--- Exercise data Enclosed Below ---

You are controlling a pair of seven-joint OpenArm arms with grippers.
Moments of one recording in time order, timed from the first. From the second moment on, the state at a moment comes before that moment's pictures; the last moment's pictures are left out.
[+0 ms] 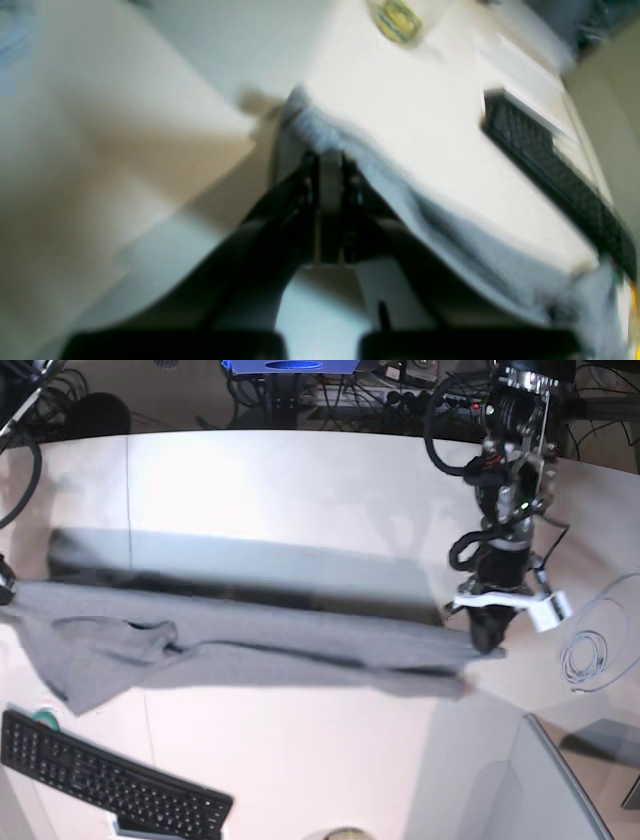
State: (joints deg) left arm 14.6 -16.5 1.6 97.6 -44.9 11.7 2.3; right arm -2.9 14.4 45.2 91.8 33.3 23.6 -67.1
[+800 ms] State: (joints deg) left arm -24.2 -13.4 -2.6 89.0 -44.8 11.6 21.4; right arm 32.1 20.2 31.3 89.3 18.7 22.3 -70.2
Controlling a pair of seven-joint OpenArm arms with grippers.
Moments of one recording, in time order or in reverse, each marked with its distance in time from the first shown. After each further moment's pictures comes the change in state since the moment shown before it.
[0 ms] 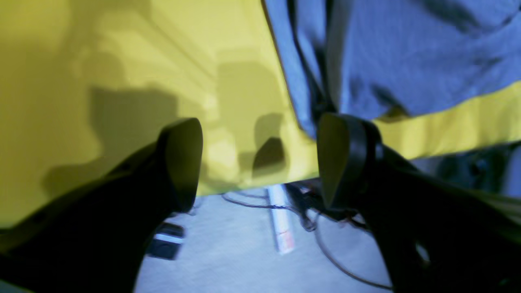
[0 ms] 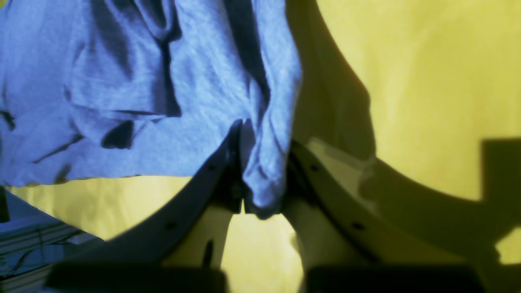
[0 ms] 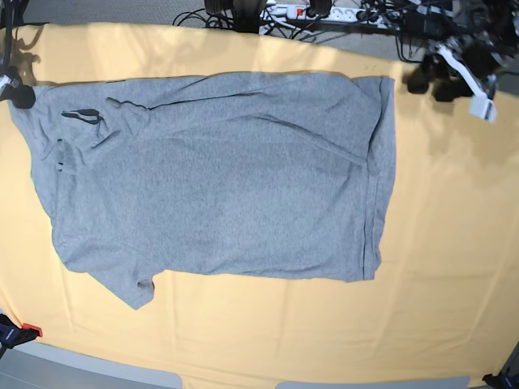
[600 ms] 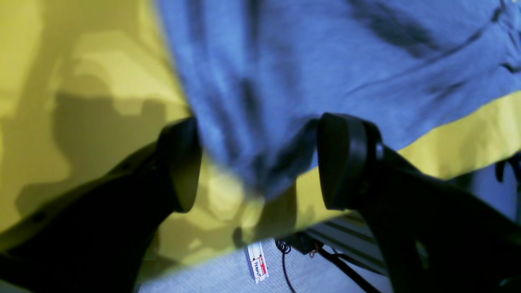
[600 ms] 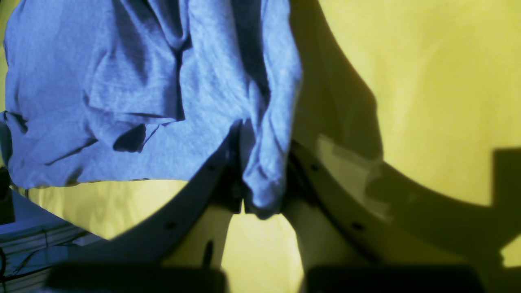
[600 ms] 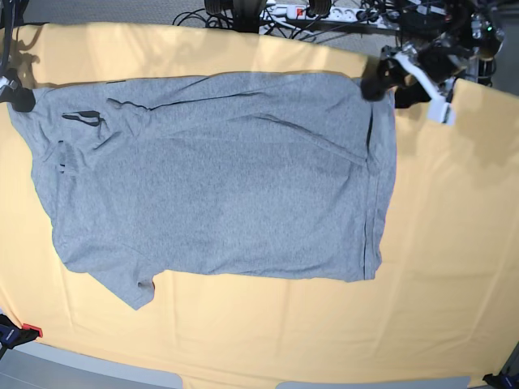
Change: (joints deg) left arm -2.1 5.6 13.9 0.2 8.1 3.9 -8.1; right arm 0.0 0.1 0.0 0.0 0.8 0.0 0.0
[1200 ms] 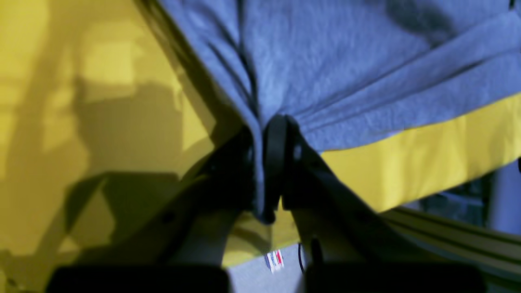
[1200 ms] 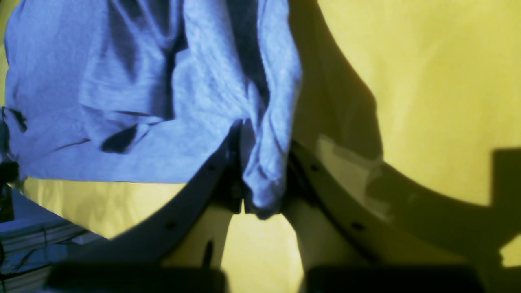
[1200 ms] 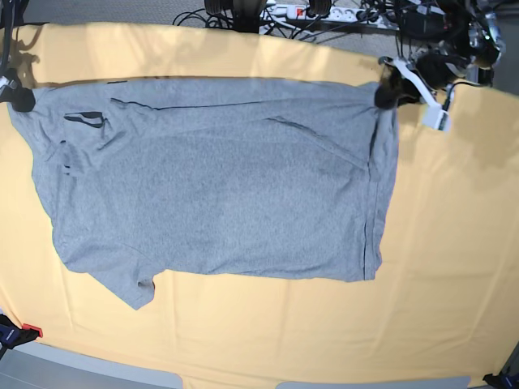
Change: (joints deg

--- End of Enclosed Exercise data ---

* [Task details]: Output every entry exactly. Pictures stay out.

* [Task answer]:
You are controlling a pair of seven-joint OpenArm arms with grippers.
Moments of one recording in time order, timed from the first. From the second moment on, the state at a moment comes before that moment's pictures; the last moment's pictures are left out.
[+0 ms] 
State: (joints deg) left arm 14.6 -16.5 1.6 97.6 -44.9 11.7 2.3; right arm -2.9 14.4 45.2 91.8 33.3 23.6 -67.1
[+800 ms] State: (joints deg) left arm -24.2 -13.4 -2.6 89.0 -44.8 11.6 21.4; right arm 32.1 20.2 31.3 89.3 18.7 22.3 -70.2
Controlling a pair of seven-joint OpenArm arms with grippers.
Moments of one recording, in time order or in reverse, each marked with its distance in time from the first shown. After each further moment's pictures comes the change in state since the moment shown before it.
[0 ms] 
[0 ms] 
[0 ms] 
[600 ms] 
[600 ms] 
[600 ms] 
Change: (joints deg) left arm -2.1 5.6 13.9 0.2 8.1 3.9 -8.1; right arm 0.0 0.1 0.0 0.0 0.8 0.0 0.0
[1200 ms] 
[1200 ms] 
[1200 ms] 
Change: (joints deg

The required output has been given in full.